### DESCRIPTION OF THE TASK
Return each line of the data below exactly, omitting any pictures.

### DATA BELOW
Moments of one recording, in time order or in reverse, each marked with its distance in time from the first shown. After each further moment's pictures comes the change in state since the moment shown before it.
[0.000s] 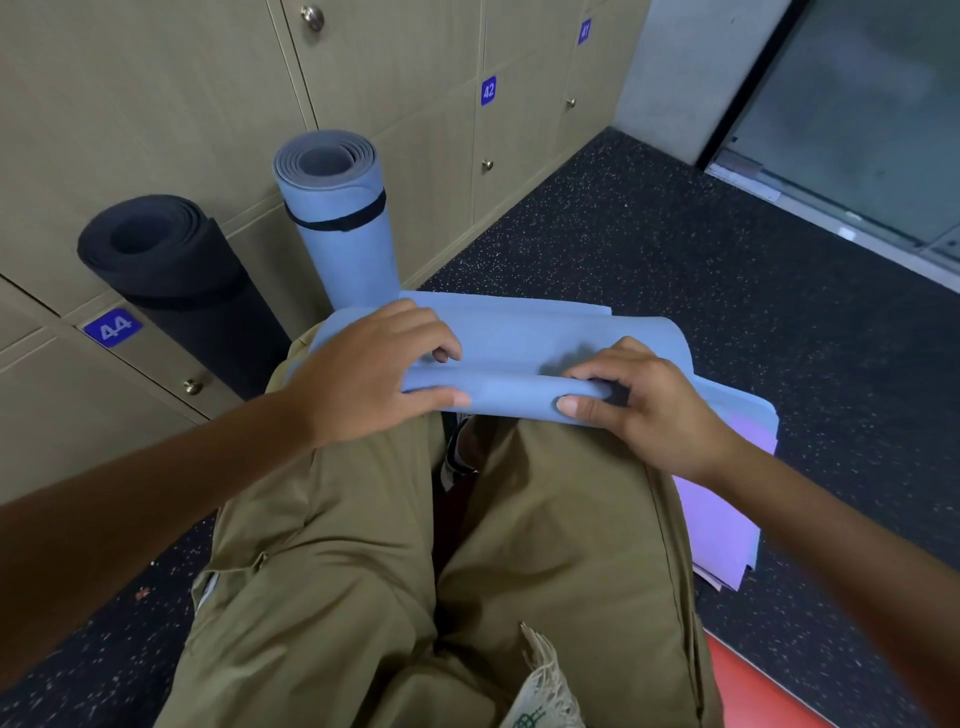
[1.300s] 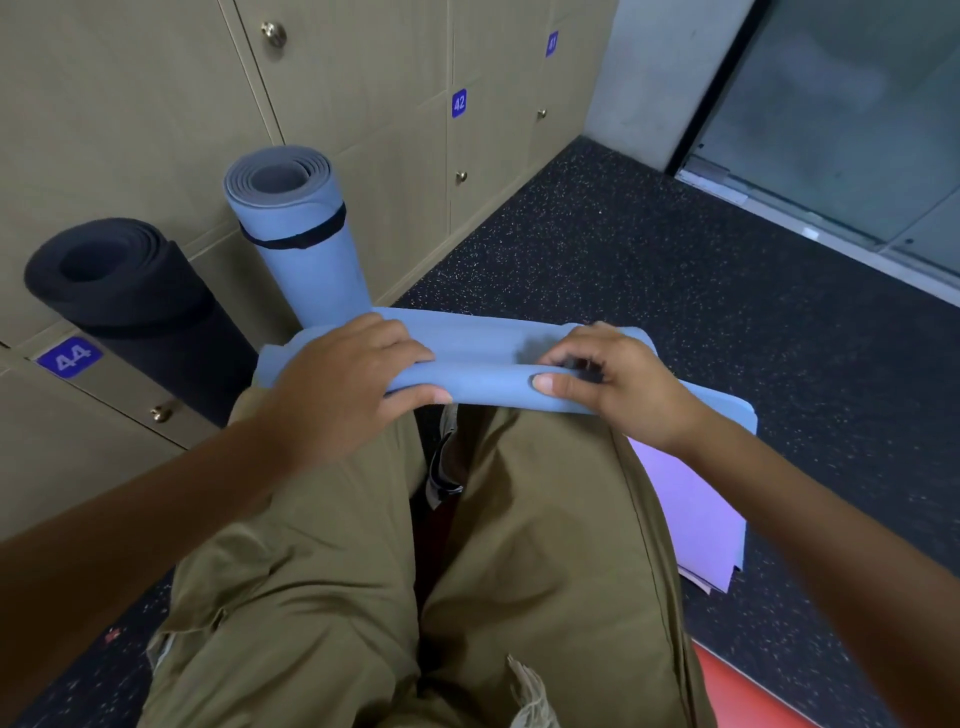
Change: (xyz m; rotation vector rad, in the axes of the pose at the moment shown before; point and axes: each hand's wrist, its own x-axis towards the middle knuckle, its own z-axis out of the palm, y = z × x) left_hand 0.006 -0.008 0.011 0.184 0.090 -0.064; right_hand 0.032 0.011 -0.009 0.047 0.014 0.034
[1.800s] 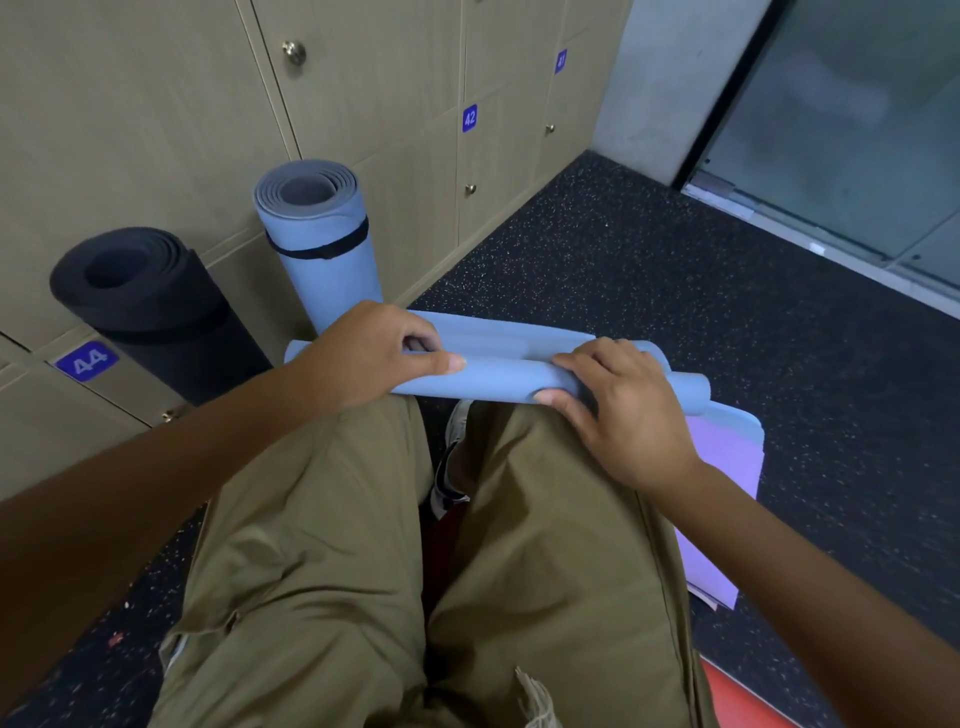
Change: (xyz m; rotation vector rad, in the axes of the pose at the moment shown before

### EXERCISE SOLUTION
Moments of one recording, in time order or in reverse, each marked with its distance in time from the first shown. After each further moment's pictures comes the change in state since the moment shown before it.
[0.000s] 
[1.300s] 
Change: (xyz m; rotation vector rad, in the axes of the pose at the moment shown before; point and axes: each hand's wrist, its own x-axis towards the middle knuckle, its own z-axis out of the palm, y = z × x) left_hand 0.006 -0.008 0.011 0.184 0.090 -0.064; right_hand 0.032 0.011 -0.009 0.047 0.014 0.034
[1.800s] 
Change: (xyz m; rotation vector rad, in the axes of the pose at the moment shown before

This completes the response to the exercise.